Although college students may feel too young for these concerns, it never hurts to start building stress-reducing habits.

The American Institute of Stress acknowledges that “just as stress is different for each of us, there is no stress reduction strategy that is a panacea.” Nevertheless, a number of stress management tips are effective for many people.

Exercise

The Ohio State University Medical Center recommends recreational activity “as a means of reducing the physical symptoms associated with minor stresses.” Scale Tostrud's climbing wall, enjoy a run in the brisk fall air or at least toss a misguided Frisbee to a friend. While it may be difficult to break away from that nagging chemistry problem or beckoning practice room, you'll be glad you did.

Eat right

Even in the culinary paradise that is Stav Hall, it can be difficult to make healthy choices, especially when you find yourself waiting for friends at the dessert counter. Ada P. Kahn, Ph.D. and author of “Stress A-Z: A Sourcebook for Facing Everyday Challenges,” claims, “A healthy diet with three meals a day is a basic for wellness and can also help prevent and relieve stress. Well-balanced meals provide a slow release of necessary nutrients throughout the day.” On those nights that extend into the wee hours, a cola-binge is always tempting.

But beware: Kahn warns too much caffeine can cause additional anxiety for some people.

Go to bed

Establishing sound sleep patterns promotes overall health and better productivity during the day. Washington University's Sleep Medicine Center offers a number of tips for a good night's sleep: keep a routine wake-up time, establish pre-sleep habits like light reading, avoid daytime naps longer than an hour and plan an earlier time to worry or reflect on the day's events.

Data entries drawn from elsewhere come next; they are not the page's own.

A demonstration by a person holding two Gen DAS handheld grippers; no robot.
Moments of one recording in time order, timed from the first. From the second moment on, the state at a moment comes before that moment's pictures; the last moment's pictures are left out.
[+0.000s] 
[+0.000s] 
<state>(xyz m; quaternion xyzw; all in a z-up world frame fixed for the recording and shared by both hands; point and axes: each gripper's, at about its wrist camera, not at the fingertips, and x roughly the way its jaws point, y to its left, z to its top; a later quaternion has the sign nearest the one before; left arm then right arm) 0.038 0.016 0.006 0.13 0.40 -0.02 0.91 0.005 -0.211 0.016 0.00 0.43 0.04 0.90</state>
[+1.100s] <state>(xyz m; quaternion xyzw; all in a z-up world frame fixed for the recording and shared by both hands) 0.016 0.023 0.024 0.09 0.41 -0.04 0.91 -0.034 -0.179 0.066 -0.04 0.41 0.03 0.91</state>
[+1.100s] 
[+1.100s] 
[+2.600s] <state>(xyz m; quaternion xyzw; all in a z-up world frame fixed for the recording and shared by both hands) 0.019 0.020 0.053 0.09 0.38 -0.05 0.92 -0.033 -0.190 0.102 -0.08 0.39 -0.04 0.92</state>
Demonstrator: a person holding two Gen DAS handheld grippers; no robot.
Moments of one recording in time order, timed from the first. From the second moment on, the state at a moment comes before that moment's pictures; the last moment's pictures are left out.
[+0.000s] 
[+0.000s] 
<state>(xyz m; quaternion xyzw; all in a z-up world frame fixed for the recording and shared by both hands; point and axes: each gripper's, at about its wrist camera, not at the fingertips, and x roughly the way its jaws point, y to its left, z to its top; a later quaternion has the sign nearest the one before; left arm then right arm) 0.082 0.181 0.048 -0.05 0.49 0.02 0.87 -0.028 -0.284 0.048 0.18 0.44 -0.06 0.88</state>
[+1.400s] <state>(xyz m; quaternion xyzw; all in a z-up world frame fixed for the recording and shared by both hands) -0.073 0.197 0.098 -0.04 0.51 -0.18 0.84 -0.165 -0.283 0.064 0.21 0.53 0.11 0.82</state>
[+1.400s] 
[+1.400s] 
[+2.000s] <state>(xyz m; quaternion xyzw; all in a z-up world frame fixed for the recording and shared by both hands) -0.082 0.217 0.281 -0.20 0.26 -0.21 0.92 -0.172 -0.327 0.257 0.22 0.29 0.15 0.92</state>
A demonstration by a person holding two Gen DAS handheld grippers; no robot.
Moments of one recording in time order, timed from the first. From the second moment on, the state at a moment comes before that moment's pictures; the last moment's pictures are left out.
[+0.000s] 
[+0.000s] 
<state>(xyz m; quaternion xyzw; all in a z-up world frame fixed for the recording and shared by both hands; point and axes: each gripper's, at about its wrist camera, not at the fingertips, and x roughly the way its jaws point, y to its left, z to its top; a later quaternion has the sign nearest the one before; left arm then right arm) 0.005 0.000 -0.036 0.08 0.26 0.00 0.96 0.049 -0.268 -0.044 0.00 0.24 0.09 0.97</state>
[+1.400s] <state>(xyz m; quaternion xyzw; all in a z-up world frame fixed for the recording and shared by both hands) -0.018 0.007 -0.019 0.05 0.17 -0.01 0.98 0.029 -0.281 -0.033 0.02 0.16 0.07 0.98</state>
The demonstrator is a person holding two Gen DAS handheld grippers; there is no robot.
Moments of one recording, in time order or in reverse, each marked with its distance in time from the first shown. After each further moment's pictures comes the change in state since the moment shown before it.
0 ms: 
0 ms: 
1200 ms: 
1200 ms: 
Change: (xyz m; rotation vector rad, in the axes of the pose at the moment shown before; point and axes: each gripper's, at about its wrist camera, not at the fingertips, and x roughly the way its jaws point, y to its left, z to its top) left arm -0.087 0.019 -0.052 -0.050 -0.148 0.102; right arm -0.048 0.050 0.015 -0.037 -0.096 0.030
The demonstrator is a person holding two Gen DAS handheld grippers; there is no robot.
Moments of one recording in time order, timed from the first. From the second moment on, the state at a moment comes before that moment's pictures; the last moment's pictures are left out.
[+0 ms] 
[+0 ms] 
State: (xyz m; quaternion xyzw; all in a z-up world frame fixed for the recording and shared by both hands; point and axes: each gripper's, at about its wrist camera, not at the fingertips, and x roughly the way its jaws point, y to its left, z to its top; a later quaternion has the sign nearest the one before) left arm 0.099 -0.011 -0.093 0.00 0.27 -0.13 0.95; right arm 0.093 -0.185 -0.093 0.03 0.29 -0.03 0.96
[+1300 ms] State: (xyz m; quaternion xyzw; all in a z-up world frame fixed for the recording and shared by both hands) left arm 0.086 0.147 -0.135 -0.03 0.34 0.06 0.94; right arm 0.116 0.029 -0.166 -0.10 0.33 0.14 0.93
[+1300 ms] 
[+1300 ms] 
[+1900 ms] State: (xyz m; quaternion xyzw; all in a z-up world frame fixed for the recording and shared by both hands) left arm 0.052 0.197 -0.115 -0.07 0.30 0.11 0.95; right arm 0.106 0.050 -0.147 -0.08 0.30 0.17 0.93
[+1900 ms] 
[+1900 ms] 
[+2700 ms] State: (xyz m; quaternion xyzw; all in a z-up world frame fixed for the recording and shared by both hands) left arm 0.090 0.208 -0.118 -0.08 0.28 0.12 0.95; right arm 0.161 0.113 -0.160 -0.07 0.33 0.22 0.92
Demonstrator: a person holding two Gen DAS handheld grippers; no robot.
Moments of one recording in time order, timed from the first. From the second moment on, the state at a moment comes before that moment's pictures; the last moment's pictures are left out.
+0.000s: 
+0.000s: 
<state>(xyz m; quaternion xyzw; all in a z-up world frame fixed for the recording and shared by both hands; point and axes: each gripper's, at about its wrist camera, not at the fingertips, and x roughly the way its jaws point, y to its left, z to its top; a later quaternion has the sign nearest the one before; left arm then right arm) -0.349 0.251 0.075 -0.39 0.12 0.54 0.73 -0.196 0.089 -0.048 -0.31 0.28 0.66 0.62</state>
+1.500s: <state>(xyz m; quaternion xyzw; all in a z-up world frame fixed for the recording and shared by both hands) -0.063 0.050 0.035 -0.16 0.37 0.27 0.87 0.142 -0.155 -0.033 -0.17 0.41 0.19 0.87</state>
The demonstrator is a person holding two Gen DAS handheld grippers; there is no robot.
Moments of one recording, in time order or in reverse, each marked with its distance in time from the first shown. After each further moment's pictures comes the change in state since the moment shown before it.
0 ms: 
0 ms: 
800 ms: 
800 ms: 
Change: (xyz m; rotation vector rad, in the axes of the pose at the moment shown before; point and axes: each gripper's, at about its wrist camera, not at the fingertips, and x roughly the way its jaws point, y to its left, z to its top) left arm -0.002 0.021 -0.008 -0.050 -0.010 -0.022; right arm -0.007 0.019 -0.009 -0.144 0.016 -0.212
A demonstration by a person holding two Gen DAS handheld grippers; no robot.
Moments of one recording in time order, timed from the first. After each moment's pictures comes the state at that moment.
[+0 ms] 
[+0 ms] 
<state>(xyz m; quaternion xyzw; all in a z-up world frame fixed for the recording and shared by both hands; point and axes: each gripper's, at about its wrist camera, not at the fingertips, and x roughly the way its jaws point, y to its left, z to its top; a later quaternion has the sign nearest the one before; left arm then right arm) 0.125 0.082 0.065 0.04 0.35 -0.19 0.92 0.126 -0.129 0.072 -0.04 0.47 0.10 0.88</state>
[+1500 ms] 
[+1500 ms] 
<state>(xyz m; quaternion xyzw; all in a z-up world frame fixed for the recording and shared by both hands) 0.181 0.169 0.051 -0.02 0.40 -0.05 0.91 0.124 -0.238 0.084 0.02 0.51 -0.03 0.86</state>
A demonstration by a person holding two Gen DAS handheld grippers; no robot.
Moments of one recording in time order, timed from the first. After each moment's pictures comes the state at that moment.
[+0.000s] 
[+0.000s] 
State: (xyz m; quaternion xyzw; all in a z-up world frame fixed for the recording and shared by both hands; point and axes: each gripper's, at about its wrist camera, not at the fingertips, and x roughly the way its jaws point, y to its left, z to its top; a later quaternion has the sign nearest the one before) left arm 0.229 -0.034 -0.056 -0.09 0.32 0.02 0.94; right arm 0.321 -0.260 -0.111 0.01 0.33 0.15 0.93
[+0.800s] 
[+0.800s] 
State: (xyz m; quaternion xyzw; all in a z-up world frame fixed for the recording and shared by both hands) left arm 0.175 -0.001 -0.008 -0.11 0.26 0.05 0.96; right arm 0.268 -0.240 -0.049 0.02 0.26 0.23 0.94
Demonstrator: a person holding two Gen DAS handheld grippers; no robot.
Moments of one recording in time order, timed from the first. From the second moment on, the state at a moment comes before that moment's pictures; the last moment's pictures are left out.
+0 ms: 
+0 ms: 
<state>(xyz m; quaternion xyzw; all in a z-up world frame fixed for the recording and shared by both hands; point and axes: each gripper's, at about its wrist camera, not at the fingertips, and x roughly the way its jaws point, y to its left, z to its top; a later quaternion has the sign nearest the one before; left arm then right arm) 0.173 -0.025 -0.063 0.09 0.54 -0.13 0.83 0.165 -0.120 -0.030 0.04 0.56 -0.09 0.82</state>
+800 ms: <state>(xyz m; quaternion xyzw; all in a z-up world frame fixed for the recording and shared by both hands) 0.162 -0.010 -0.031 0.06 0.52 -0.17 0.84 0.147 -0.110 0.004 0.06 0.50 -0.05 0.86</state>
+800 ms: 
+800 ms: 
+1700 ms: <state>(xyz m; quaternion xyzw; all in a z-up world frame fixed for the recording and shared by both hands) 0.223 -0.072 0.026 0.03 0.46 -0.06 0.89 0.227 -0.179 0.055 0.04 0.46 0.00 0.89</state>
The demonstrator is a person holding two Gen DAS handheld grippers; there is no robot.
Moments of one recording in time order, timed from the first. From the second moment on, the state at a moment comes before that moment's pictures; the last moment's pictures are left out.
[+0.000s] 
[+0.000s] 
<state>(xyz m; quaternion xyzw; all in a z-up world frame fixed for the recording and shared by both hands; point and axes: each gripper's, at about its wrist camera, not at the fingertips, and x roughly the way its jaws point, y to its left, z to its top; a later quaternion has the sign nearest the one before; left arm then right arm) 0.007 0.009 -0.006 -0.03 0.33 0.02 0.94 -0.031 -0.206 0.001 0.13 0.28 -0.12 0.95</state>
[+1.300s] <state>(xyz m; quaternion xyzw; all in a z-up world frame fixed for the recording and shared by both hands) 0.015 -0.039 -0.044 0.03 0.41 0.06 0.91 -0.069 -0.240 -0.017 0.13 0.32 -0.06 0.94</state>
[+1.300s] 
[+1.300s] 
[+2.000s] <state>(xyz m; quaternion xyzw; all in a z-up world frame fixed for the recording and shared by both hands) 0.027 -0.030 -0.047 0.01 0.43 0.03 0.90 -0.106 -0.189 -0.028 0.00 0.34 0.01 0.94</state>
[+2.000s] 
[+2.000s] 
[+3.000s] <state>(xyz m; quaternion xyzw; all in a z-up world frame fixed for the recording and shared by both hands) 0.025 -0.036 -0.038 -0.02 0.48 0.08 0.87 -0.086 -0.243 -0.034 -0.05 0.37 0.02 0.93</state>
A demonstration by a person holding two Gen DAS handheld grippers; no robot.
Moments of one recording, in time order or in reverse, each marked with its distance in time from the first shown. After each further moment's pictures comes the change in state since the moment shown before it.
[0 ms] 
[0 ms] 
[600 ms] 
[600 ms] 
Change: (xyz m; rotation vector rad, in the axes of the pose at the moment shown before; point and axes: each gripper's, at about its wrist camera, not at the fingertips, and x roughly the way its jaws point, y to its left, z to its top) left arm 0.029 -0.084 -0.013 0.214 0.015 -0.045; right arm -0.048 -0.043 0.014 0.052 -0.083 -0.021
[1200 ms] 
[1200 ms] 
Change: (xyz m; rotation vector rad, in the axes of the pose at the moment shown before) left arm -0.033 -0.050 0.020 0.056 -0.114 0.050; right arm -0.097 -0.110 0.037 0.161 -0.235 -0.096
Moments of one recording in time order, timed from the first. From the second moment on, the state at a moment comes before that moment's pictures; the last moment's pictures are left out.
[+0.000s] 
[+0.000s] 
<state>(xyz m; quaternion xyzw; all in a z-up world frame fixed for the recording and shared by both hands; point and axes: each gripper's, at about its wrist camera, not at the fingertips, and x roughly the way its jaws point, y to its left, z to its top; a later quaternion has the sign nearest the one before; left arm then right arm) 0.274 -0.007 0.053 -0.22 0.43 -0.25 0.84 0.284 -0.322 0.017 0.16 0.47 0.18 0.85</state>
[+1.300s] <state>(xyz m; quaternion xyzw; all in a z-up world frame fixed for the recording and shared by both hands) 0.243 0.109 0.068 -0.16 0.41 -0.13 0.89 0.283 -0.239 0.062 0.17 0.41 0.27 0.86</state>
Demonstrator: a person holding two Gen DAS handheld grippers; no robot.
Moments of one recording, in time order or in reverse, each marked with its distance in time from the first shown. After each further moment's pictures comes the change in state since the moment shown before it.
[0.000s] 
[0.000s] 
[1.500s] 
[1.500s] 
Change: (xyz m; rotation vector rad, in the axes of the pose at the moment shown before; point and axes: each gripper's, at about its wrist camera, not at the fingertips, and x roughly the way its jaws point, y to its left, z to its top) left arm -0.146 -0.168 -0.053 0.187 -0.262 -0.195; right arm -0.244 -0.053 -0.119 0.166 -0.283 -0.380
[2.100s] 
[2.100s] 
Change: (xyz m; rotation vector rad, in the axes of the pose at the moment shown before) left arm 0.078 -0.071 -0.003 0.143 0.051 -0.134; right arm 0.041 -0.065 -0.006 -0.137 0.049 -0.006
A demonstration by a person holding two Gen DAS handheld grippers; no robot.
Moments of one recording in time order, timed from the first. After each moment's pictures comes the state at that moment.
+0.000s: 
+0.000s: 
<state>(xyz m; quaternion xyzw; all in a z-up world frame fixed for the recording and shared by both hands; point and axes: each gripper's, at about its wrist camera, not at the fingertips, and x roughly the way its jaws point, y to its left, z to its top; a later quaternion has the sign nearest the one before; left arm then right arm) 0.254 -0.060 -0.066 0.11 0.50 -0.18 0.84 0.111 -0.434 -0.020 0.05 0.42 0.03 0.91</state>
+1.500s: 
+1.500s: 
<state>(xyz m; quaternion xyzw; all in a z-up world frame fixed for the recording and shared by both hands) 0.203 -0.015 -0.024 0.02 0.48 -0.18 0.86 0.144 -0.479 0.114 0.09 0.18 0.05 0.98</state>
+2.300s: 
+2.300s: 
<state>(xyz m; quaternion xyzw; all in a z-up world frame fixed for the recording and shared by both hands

For college students in particular, following these recommendations is difficult – after all, who can resist a mid-afternoon cat nap? But keep in mind the importance of rest and avoid the temptation to place it at the end of your to-do list.

Embrace friends

According to Kahn, “Many people find relief from stress in talking with their support groups. When they are able to talk about their issues, problems and concerns and get feedback from trusted, objective family and friends, people get an enlightened perspective that often helps them to lighten their stress load.”

When talking with friends, don't forget to play the role of the confidant: Avoid being the person who is so consumed in his or her problems that the needs of others are ignored.

Of course, one way to avoid these tips is by limiting stress in the first place. For many, including this writer, procrastination is a continual downfall: stress could be reduced by simply turning off “"The Office,"” closing the pages of “People” and starting that history paper a little earlier. By making a few small changes to the ways you move, eat, sleep and talk, you may be on your way to a less stressful life.